Friday, December 14, 2007

More to be done...

4:57 AM | Comments (0)

After 6-8 weeks in which the Conservatives have had an understandable spring in their step the Economist sounds a welcome note of caution on how much remains to done before they can take the next election for granted.
"...the Tories have not pulled away decisively: they are polling at around 40%, which is short of both the 45% mark that Mr Cameron has made his party's target and the 60% that Labour scored under Tony Blair in 1995. Labour then was more than 30 points ahead of the governing Tories; today the Tories are less than ten points ahead of Labour. Conservatives note that they face a stronger government than Sir John Major's. None of its recent mistakes has been as ruinous for voters as the recession of the early 1990s. Neither is it as exhausted of ideas: Sir John never produced anything as vaulting as the children's plan unveiled on December 11th."
That's a timely warning. Tribal Tories may struggle to accept this but no matter how many dazzling policy initiatives they can produce they will only win power when public disaffection with Brown & Labour passes that difficult to track tipping point and despite recent debacles we may not be there yet. In the decade before Labour took office we’d had race riots, poll tax riots, unparalleled hostility from the arts establishment & popular cultural figures all against a backdrop of serious in fighting and ill discipline in the governing party.
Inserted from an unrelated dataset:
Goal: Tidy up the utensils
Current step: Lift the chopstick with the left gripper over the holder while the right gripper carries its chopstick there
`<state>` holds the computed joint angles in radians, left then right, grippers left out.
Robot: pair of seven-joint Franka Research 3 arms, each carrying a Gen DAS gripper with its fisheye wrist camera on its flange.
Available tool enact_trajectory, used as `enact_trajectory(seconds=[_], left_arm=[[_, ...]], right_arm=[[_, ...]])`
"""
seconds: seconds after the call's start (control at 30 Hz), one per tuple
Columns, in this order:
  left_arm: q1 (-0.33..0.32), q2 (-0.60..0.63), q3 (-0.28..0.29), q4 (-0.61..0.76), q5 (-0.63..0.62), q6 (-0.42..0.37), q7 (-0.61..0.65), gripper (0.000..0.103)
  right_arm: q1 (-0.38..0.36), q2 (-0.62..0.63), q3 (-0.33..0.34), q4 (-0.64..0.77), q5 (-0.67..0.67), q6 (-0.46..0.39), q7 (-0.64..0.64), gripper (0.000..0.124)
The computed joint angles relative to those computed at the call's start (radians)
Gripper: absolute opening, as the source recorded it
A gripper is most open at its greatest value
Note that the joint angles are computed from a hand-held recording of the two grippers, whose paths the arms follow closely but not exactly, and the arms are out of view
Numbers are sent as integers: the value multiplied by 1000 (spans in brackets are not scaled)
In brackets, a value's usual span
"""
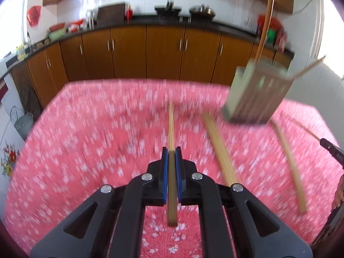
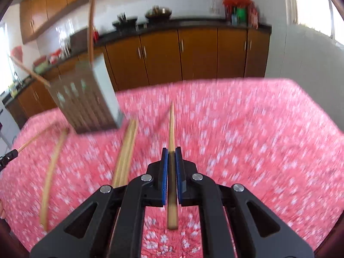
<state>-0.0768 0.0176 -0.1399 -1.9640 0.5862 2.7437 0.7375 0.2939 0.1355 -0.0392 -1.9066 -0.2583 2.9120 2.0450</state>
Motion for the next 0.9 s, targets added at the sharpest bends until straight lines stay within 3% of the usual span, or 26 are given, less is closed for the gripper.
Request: enact_trajectory(seconds=[0.2, 0.4, 0.57, 0.77, 0.9], left_arm=[[10, -28, 1, 55, 79, 30, -57, 8], [10, -24, -3, 118, 74, 28, -52, 8], [-1, -48, -14, 146, 26, 50, 28, 8], [-35, -29, -31, 218, -179, 92, 216, 8], [-50, -10, -37, 262, -200, 113, 246, 8]], right_arm=[[10, -27, -29, 33, -132, 65, 114, 8], [-7, -14, -10, 89, -86, 92, 70, 8], [-51, -22, 75, 132, 193, 127, -192, 8], [-107, -18, 207, 224, 646, 125, -620, 7], [-57, 16, 182, 291, 687, 148, -677, 7]])
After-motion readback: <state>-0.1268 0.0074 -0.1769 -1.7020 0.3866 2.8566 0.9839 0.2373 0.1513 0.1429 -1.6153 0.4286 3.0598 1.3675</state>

That’s why the returns on Blair & Campbell’s Labour rebranding were far more immediate and substantial than those we’ve seen on Cameron’s project (the 60% polling referred to above). I don’t think any serious and objective comparison between Brown under Labour in 2007 and the Conservatives under Major in 1997 could find many significant parallels and somebody, somewhere in the party should be acknowledging this.